| Directions |
For each line in the data below that holds "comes", return a copy.

| The records |

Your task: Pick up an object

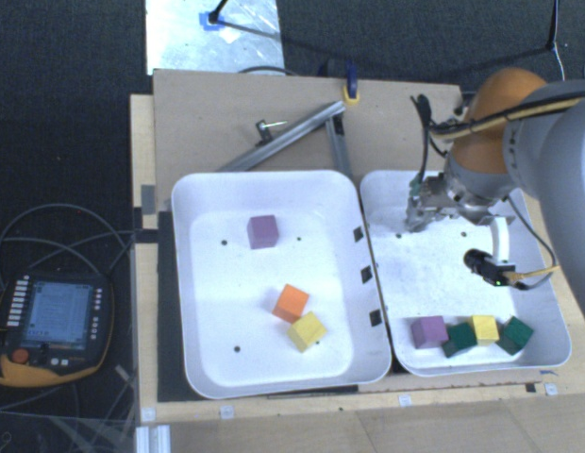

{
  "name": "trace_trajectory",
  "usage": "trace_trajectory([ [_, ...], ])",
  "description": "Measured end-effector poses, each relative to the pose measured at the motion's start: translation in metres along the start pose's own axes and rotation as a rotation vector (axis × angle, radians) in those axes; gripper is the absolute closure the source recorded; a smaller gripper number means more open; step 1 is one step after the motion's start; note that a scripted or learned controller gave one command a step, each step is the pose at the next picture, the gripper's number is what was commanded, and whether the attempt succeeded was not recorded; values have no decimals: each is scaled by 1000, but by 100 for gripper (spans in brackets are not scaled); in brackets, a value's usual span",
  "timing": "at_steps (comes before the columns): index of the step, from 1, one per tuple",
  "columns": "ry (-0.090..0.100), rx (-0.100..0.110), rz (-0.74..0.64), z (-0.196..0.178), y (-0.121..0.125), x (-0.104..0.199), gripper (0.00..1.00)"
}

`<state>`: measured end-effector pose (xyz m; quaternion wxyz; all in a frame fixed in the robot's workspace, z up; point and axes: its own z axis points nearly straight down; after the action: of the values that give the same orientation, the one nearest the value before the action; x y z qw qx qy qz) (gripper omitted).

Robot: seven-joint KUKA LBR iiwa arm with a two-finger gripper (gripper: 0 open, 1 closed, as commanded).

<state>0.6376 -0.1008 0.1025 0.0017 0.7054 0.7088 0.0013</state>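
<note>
The pincer (417, 217) hangs over the right bin's (557, 347) far end. I can't tell its grip. Five blocks sit well apart from it, along the near wall.

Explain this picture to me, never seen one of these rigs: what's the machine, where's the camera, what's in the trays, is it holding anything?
One fixed camera looks down at a slant on a bench. The grey arm with the orange band is a KUKA iiwa robot reaching in from the right; its two-finger gripper hangs over the far end of the right bin. Nothing shows between its fingers, so it holds nothing that I can see.

The left bin holds a purple cube, an orange cube and a yellow cube touching it. The right bin has a row along its near edge: purple block, dark green block, yellow block, another green block. The handheld control pendant lies on the floor at left.
</note>
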Motion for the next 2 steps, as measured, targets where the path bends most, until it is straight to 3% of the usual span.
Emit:
trace_trajectory([
  [2,0,-3,0,-90,8,3,100],
])
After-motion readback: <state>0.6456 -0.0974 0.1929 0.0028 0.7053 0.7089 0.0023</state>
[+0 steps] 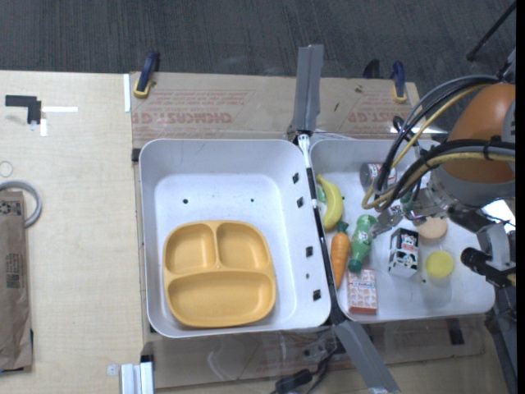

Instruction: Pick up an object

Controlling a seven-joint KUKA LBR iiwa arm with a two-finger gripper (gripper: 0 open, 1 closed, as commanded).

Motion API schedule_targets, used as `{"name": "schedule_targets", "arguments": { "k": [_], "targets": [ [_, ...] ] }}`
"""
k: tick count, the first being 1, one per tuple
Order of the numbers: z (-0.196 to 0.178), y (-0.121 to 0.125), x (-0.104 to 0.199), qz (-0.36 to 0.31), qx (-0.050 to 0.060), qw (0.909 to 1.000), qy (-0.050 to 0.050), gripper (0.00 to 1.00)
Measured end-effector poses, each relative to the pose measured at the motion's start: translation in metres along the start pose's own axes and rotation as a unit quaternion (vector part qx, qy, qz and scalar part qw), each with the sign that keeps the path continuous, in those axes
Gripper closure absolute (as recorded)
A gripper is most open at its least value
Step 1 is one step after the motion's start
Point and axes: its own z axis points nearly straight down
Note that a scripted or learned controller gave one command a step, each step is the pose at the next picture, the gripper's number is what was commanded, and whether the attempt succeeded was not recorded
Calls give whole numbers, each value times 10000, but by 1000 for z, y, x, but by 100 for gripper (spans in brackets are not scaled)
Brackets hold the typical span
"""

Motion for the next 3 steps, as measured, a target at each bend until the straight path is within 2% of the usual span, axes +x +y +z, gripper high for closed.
{"name": "schedule_targets", "arguments": {
  "k": [1,2,3],
  "targets": [
    [54,44,13,1371,11,9906,1,0],
    [53,50,20,-123,4,9999,-2,0],
    [44,50,18,-116,7,9999,-8,100]
  ]
}}
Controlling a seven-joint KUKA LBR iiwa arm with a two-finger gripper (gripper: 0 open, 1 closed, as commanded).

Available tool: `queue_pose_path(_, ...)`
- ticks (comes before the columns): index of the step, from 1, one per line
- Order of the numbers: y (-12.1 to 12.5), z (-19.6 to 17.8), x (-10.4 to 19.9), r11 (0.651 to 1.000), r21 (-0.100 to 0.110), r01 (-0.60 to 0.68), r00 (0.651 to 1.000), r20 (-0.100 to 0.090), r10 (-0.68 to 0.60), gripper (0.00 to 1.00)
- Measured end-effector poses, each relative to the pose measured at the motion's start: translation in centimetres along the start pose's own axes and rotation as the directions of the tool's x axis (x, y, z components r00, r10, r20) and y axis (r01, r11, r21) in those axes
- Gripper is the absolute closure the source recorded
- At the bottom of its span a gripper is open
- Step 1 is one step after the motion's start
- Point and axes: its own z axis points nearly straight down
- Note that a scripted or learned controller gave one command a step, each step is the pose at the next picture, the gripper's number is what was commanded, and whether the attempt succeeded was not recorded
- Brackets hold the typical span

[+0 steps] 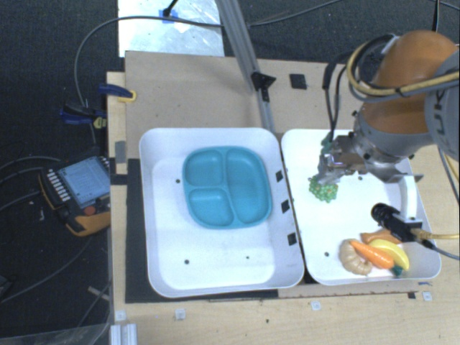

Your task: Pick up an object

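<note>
My gripper (330, 171) hangs over the left part of the right bin (302, 214), reaching in from the right. A small green, bumpy toy like a bunch of grapes or broccoli (323, 190) lies directly below it, touching or nearly touching the gripper's tip. I cannot make out whether the green toy is held. In the bin's front right corner lie a tan pastry-like toy (353, 258), an orange carrot (379, 254) and a yellow banana (392, 250), bunched together.
The left bin (165, 257) holds a blue divided plate (227, 187) in its back half. A grey pole (241, 34) slants across the back of the bench. The grey and orange arm (410, 85) looms over the right bin's back right.
</note>
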Motion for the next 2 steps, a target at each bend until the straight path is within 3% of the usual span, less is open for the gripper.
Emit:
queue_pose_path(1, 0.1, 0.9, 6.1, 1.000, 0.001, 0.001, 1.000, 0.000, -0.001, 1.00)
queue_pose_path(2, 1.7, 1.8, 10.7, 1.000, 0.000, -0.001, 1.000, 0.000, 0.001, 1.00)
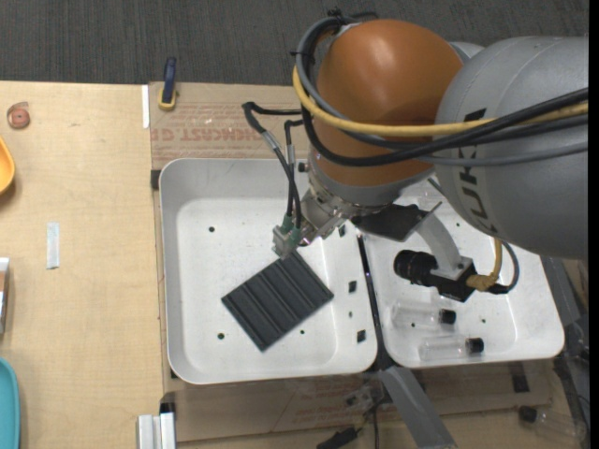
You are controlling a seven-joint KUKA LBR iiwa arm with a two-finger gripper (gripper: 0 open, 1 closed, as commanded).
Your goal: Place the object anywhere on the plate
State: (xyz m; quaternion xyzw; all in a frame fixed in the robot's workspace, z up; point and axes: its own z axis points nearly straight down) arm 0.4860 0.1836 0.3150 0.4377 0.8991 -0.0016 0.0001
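The arm's orange band (388, 78) looms over two white bins (187, 279); tool (292, 237) grip state unclear, above the ridged plate (277, 299).

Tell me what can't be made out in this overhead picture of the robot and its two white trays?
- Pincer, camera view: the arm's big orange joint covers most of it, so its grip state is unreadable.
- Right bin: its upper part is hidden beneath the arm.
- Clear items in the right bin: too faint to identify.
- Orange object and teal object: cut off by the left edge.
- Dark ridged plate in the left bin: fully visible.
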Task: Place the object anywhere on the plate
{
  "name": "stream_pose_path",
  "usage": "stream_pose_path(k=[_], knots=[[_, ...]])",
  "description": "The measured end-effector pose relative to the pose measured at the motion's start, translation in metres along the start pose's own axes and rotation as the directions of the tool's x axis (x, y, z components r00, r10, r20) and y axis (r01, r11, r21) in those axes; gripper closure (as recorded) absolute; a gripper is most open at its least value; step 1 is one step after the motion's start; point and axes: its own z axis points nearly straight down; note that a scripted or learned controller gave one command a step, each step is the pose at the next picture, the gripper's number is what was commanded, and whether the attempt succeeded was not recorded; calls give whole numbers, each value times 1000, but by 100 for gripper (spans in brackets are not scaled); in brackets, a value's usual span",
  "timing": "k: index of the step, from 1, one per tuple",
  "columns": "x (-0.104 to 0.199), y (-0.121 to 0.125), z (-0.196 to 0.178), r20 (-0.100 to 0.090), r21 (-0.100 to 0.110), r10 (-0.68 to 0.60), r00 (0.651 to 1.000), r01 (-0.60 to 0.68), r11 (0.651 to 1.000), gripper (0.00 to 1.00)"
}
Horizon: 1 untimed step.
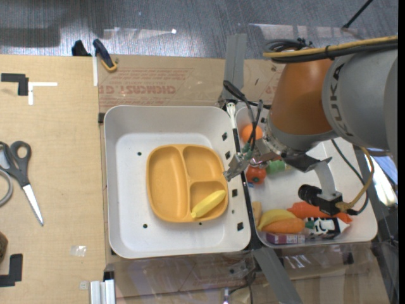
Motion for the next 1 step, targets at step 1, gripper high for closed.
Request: stream_pose_path(k=[1], knots=[[0, 0, 0, 0, 0, 0, 1000, 0, 1000, 0]])
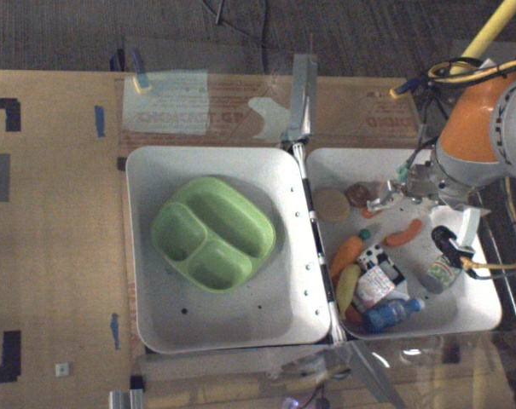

| Result |
  "timing": "at_steps (comes before the columns): index of the step, from 1, one per tuple",
- ticks (comes before the columns): index of the step, from 1, one per line

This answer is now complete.